While I was waiting for the Duramax I did a lot of reading about it and realized it has a propane regulator, all of the automatic LP switchover valves have a regulator per US law, and it appears their regulators are not adjustable! My antique engineering brain tells me that 2 regulators in series will restrict the max flow and could react weirdly.
OK, end of my history lesson. Has anyone run 2 LP tanks on a LP electric generator and is there a way to have automatic switchover when one tank runs out at 1:00 in the morning while rain and wind are creating havoc?


----------



## Dan N. (Jul 23, 2015)

Here's a little food for thought....

I think there may be. Here is what I found out by error. I have a 32' travel trailer with 2, 30lb bottles on the tongue. One night in the fall, the left tank ran out of fuel and the furnace "flamed out". My son went out and moved the lever to the middle position, not the far right to start using the right tank. Unknowingly when he put the lever in the middle position and opened the new tank but did not close the empty tank, it started to equalize the tanks and the left tank which was empty, was half full when I took it to get filled.
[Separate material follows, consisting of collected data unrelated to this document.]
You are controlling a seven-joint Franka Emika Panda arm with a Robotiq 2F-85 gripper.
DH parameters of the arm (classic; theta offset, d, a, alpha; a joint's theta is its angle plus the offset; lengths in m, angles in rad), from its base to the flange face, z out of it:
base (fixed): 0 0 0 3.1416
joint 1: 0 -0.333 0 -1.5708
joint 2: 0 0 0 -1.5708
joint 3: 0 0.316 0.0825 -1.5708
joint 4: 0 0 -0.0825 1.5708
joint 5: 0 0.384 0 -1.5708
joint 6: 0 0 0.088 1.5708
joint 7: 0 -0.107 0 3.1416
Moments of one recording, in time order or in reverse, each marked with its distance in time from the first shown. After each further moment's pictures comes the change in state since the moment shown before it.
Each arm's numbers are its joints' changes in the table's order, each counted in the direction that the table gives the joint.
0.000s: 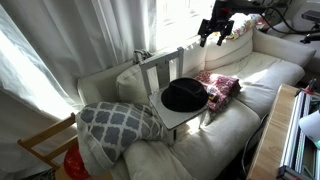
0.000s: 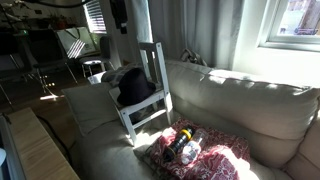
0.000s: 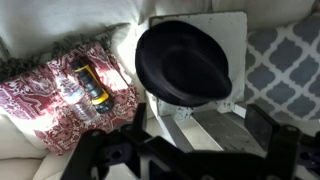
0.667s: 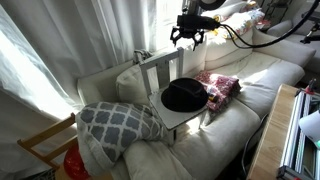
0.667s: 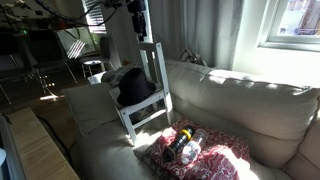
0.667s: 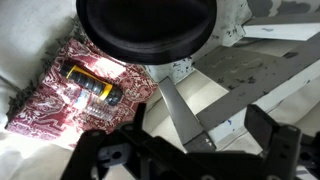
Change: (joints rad) arm -0.053 -0.381 0.004 -0.329 -0.248 -0.110 -0.729
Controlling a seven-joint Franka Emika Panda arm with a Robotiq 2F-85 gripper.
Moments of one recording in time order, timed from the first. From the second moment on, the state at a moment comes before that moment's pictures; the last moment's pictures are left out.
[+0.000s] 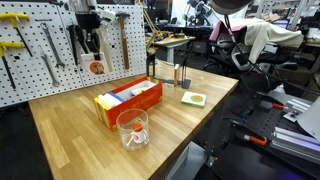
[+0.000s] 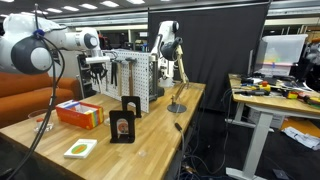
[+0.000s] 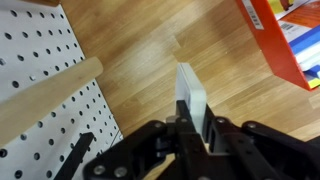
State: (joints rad) arm 0.46 1.26 0.09 -0.37 -0.14 1.68 -0.60
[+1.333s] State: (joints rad) arm 0.55 1.13 0.06 -0.37 -0.13 1.39 -0.02
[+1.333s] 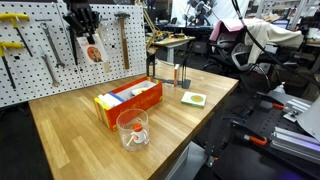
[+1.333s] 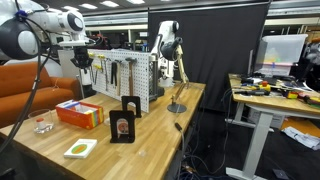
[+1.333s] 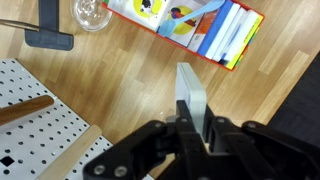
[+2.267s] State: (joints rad) arm 0.56 1.10 0.07 -0.37 -0.10 1.36 0.13
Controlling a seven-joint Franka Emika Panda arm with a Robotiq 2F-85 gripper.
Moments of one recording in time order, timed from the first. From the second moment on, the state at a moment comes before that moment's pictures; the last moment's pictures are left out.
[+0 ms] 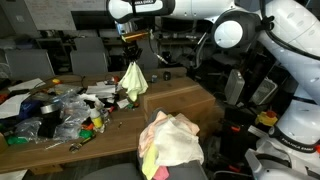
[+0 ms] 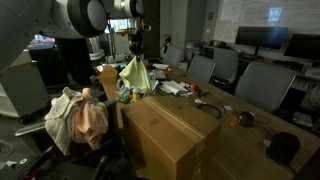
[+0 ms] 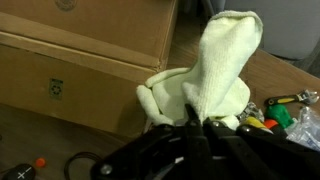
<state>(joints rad) -0.01 0.94 -0.04 -0.71 -0.04 1.53 0.39</state>
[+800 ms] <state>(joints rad) 0.12 0.56 -0.03 -1.22 -0.11 1.56 0.27</state>
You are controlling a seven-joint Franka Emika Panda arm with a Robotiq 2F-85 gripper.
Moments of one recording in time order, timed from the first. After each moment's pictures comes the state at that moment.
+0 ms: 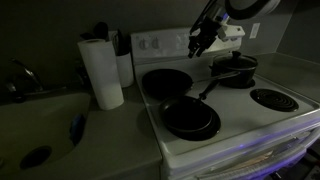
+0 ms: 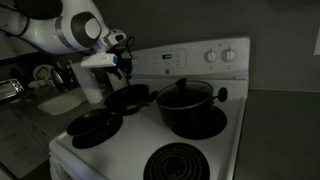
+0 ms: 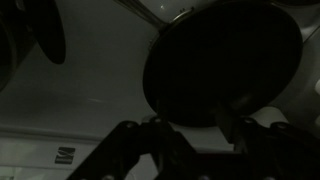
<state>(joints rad) 0.12 0.03 0.11 -2.07 0.03 2.56 0.08</state>
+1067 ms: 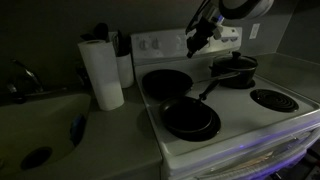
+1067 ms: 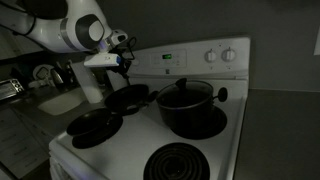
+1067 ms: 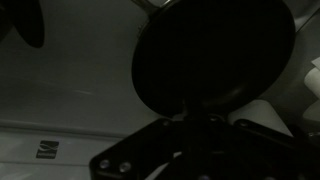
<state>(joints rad) 0.12 0.08 0.11 -2.03 0.09 2.59 0.01</state>
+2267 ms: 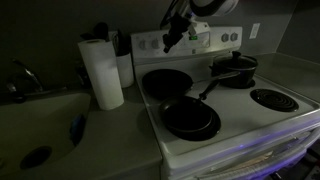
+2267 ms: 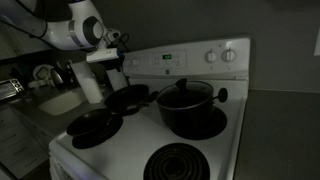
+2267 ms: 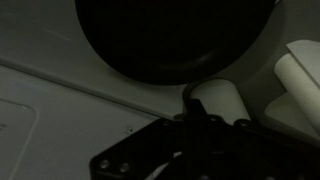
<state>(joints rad) 0.17 0.32 0.17 -1.67 0.01 2.52 -0.08</state>
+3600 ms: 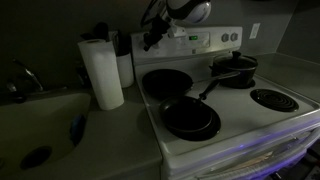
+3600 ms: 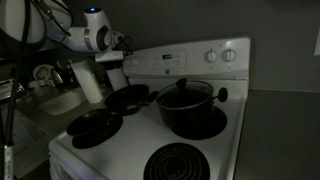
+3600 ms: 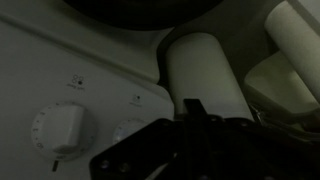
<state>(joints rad) 0.17 0.62 0.25 -1.28 0.08 2.53 -0.21</state>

I, at first thought something was wrong with the regulator or something, then after my son told me exactly what he did, I explained it to the gentlemen that filled the tank back up, educated me that with a dual system on most RV's and travel trailers the tanks will equalize if put in the middle position and both tanks are left open. That prompted me to break out the book and sure enough it is designed that way so you get longer run time without having to go out and switch tanks over in the middle of the night. I would get me a cheap dolly, go to an RV place and get the dual valve and the tank system that has a platform and tank straps and fix that to the dolly, then wheel that puppy out and you got the same dual system for your generator. It would matter if what its hooked too, ie generator, rv system, etc gas supply is gas supply. As long as your BTU's and pressure is there, you won't miss a beat, until your tanks run dry anyway. :tango_face_grin:


----------



## caddydaddy (Nov 23, 2016)

I modified my Generac LP3250 to run 2 tanks. I don't have a switch over valve, but do have a shut off valve so that it can run 1 tank. After 2 tanks, it's probably about time to check the oil level anyways.


----------